◆ Your assignment: Every line from the start of the data through the line containing "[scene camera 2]" should be retyped exactly; the pictures should not.
--- Data shown ---
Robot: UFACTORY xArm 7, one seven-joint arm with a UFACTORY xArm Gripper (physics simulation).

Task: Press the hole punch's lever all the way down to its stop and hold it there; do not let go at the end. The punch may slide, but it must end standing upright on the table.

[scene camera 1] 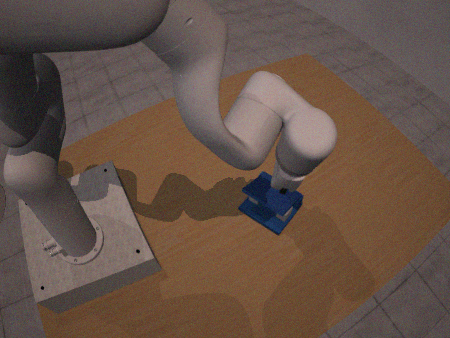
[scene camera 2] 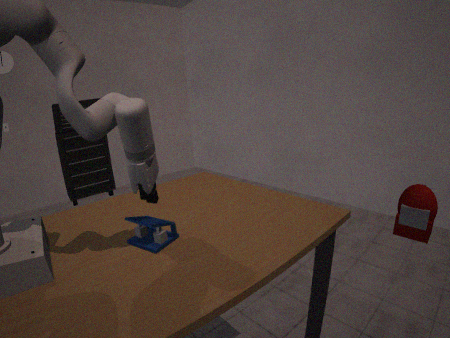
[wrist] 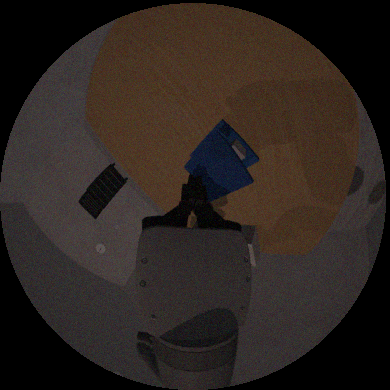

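Seen in the pictures: gripper, between the fingertips: (scene camera 2: 152,201) (wrist: 192,182); arm's base, origin of its link: (scene camera 1: 79,240).
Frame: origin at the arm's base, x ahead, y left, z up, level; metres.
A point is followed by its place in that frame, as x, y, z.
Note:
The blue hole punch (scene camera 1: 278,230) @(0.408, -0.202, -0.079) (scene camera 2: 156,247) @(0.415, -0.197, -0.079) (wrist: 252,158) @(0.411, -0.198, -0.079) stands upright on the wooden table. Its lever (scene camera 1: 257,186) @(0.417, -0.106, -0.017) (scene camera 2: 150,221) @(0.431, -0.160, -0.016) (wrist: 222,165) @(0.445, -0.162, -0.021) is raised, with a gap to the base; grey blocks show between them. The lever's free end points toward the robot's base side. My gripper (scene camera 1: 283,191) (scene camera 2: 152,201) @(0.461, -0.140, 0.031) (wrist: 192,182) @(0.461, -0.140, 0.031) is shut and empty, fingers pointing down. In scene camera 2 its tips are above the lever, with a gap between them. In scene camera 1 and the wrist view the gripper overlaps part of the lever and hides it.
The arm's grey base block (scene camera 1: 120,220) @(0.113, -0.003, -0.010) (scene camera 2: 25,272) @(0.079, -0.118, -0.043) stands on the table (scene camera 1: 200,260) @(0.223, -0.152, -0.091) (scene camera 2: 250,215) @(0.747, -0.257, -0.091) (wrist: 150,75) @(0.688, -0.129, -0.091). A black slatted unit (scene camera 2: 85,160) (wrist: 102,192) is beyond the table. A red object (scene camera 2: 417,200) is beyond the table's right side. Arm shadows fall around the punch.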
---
◆ Output below:
Robot: UFACTORY xArm 7, one seven-joint arm with a UFACTORY xArm Gripper (physics simulation).

Task: Press the hole punch's lever all the way down to its stop and hold it there; do not let go at the end. The punch may slide, but it must end standing upright on the table.

[scene camera 1] 
[scene camera 2] 

Nothing more will be written for this answer.